In der Saison 2010/11 drückte der Türke dem BVB-Spiel ähnlich den Stempel auf, wie es Gündogan in der Rückrunde der letzten Saison tat. Daher erhoffte man sich im Signal-Iduna-Park eine ähnliche Leistung von Gündogans Vorgänger-Nachfolger - doch dem ist nicht so. Zwar weist der 25-Jährige eine ordentlich Passstatistik (laut OPTA knapp 78 Prozent erfolgreiche Pässe in der CL) auf, dennoch kommt er nicht an die Form aus dem ersten Meisterjahr heran. Zu wenig zeigt sich Sahin als Bindeglied zwischen Defensive und Offensive, zu selten ist er das geforderte Herzstück der Borussia. Fraglich bleibt auch, ob er mit Außenbandanriss im abschließenden Gruppenspiel überhaupt auflaufen kann.

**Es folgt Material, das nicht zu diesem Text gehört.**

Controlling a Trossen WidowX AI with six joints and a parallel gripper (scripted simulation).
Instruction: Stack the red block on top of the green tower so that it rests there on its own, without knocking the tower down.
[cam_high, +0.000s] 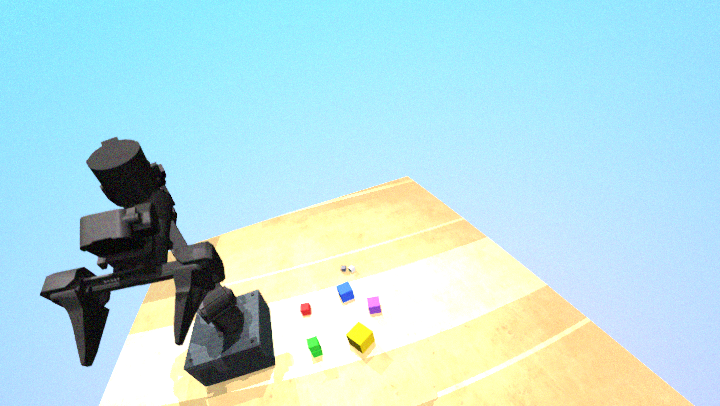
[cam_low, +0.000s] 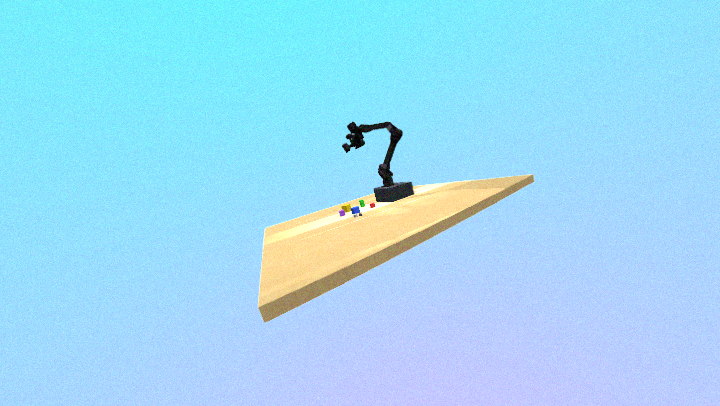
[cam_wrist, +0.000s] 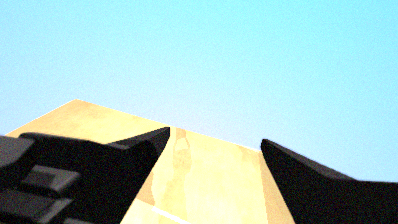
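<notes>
My gripper tip is now 41 cm above the red block, 35 cm to the right of it and 10 cm short of it. Also, from my gripper tip: yellow block (40 cm below, 22 cm ahead, 20 cm to the left); purple block (41 cm below, 29 cm ahead, 28 cm to the left); blue block (41 cm below, 36 cm to the left, 22 cm ahead).
</notes>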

"Nicht die leichteste Situation für uns"
Zu abhängig erscheint Schwarz-Gelb in seinem Offensivspiel inzwischen von Marco Reus. Das Schwächeln des Dribblers hat daher erhebliche Auswirkungen auf die ganze Mannschaft. Hatte er im letzten Jahr noch Mario Götze oder Gündogan an seiner Seite, die mit einer genialen Aktion ein Spiel alleine entscheiden konnten, fehlen ihm in diesem Jahr die Adjutanten, die auch mal die Kohlen aus dem Feuer holen können.

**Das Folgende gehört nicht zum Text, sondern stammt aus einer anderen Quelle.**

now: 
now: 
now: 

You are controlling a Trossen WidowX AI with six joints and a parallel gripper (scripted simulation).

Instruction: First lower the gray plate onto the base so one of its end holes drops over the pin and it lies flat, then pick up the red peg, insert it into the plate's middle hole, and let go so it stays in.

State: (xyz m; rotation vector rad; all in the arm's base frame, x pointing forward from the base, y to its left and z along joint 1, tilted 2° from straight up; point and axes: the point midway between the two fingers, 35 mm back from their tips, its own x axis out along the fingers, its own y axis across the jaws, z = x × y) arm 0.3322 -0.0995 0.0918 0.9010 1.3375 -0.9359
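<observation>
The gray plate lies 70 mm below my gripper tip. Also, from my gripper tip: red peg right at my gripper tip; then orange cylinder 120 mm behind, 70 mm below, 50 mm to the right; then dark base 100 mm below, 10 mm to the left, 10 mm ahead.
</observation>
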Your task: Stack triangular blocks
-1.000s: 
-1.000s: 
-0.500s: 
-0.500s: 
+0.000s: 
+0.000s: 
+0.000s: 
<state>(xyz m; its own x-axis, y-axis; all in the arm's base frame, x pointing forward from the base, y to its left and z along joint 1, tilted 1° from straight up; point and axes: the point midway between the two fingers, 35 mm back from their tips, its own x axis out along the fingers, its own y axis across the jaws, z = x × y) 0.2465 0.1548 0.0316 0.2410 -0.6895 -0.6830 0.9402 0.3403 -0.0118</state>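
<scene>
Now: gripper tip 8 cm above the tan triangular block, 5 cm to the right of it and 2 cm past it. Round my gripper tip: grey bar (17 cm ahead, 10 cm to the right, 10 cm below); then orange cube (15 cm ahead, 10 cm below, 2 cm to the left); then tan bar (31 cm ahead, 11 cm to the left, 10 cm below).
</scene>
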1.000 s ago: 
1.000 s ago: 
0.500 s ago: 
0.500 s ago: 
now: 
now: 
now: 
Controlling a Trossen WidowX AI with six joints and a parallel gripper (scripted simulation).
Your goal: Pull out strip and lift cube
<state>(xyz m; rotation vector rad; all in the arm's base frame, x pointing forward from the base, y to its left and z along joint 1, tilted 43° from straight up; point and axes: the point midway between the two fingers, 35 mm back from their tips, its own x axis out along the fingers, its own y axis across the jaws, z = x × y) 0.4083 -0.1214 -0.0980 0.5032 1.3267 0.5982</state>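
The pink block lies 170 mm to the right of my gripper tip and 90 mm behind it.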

Die Stimmung in Dortmund ist ob der Offensiv-Formkrise alles andere als heiter. "Das ist nicht die leichteste Situation für uns. Es ist keine Situation, in der an jedem Tag die Sonne lacht und alles weltklasse läuft", sagte Jürgen Klopp. Die schwachen Spiele in letzter Zeit haben ihre Spuren hinterlassen. Am schwarz-gelben Himmel herrscht derzeit graue Tristesse.

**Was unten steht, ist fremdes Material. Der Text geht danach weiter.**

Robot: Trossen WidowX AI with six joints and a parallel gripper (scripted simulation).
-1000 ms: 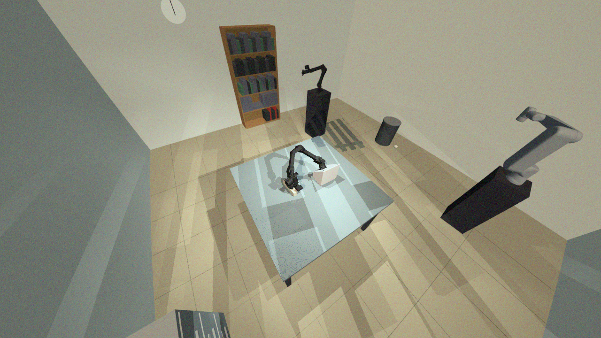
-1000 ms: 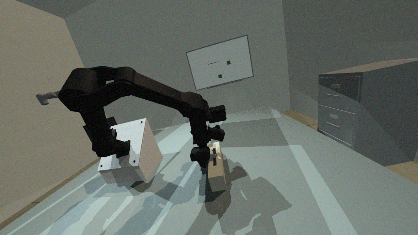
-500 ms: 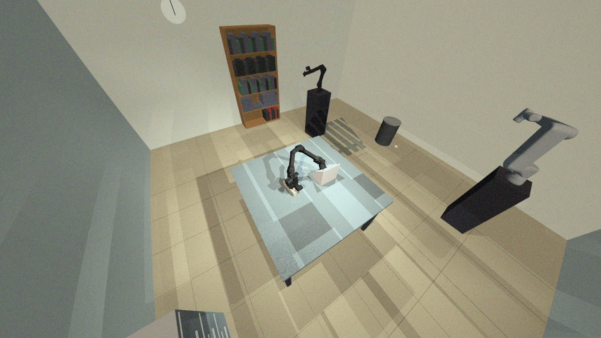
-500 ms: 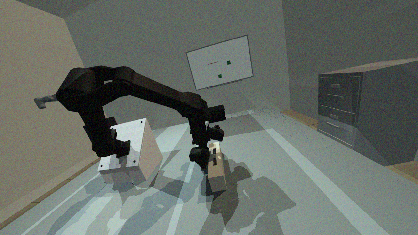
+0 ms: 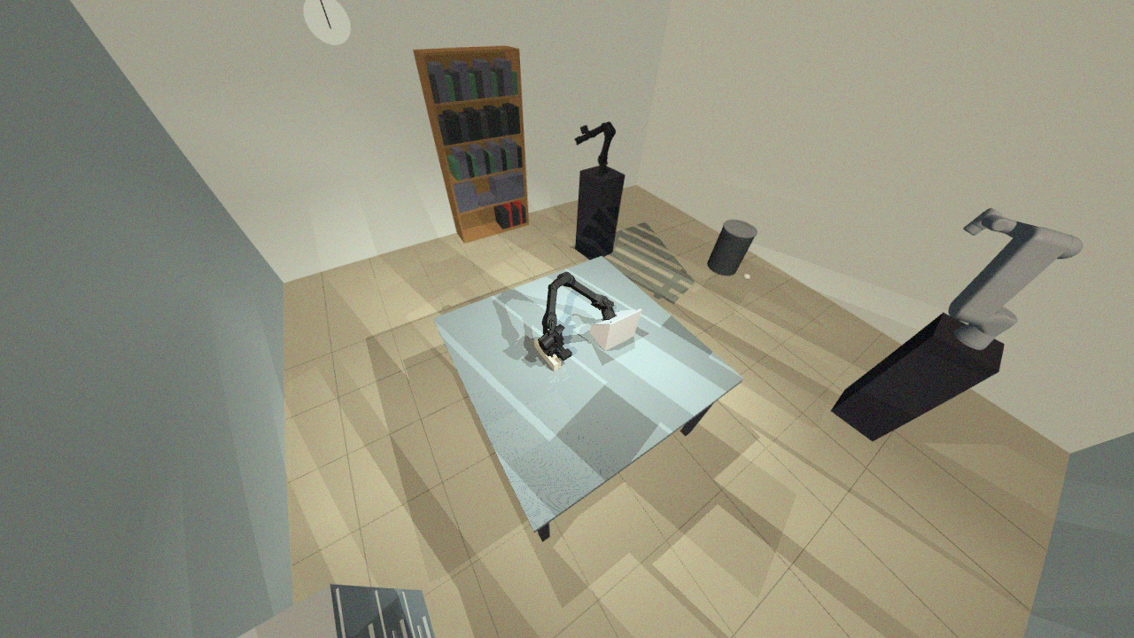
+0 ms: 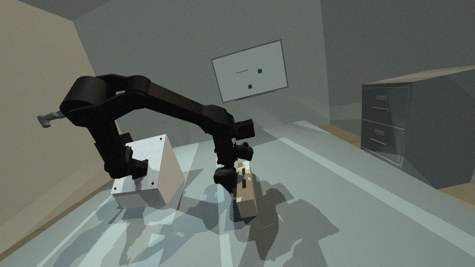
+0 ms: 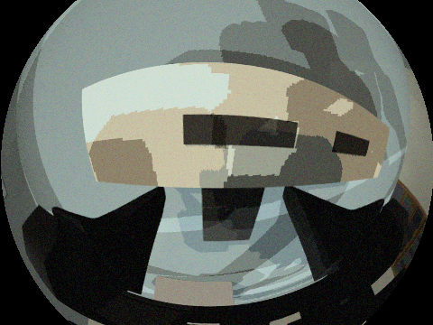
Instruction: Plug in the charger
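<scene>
My gripper tip is 20 mm short of the black two-prong charger and 10 mm below it.
</scene>
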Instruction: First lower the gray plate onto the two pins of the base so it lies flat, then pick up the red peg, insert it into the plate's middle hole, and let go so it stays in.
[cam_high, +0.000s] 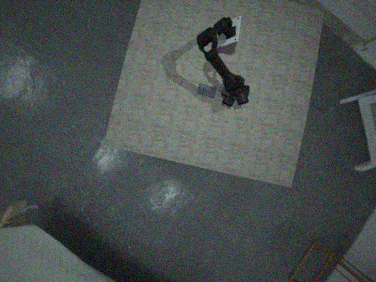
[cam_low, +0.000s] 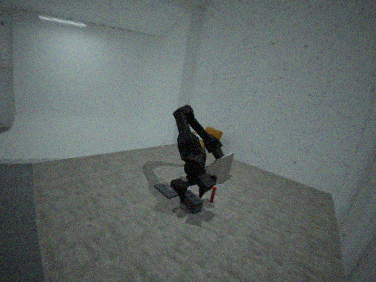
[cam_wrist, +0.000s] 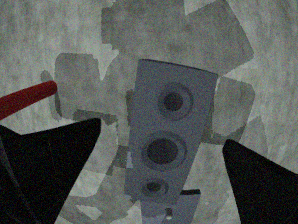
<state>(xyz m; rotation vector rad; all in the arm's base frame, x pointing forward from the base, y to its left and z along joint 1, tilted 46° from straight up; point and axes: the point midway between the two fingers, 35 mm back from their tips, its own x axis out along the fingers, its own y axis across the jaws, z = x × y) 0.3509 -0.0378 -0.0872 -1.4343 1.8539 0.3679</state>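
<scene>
Right now my gripper tip is right at the gray plate. The rest, counted from my gripper tip: red peg: 100 mm behind, 50 mm to the left, 10 mm above.
</scene>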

Aber Klopp ist kein Mensch, der nun in Selbstmitleid verfällt und den Teufel an die Wand malt. Vielmehr appelliert er weiter an die eigene Stärke des Teams: "Klar kann uns Marseille wehtun. Aber wir sind auch eine Mannschaft, die dem Gegner wehtun kann", sagte Klopp auf der abschließenden Pressekonferenz am Dienstag.
Auch wenn seine Jungs derzeit nicht vor Selbstvertrauen strotzen, gibt sich der Coach gewohnt optimistisch und verweist auf die Leistung gegen Neapel: "Wir haben gegen eine italienische Mannschaft, die auf ein Unentschieden aus war, gewonnen und dazu noch einen Drei-Tore-Vorsprung rausgeschossen. Das ist nicht so schlecht."
Der Boxer, der auf den Gong hofft
Der BVB geht sowohl physisch als auch psychisch auf dem Zahnfleisch. Die Leistungsträger sind außer Form, aufgrund der Verletzten sind Klopp aufstellungstechnisch die Hände gebunden. Daher kommt die Winterpause für den BVB alles andere als ungelegen. Ab dem 22. Dezember ist Wunden lecken angesagt. Die derzeitigen zehn Punkte hinter den Bayern schmerzen zwar, dennoch steht Dortmund im DFB-Pokal-Viertelfinale und hat am Mittwochabend die Chance mit einem Sieg gegen OM ins Achtelfinale der Champions League einzuziehen. Damit wären zwei wichtige Etappenziele erreicht.
Im letzten Jahr durchflog man die CL-Gruppenphase mit einer Unbekümmertheit, die in ganz Europa bewundert wurde. In diesem Jahr gleicht Dortmund eher einem taumelden Boxer. Bleibt zu hoffen, dass der BVB am Mittwoch in Marseille den finalen Gong hört und an der Cote d'Azur nicht vorher K.o. geht.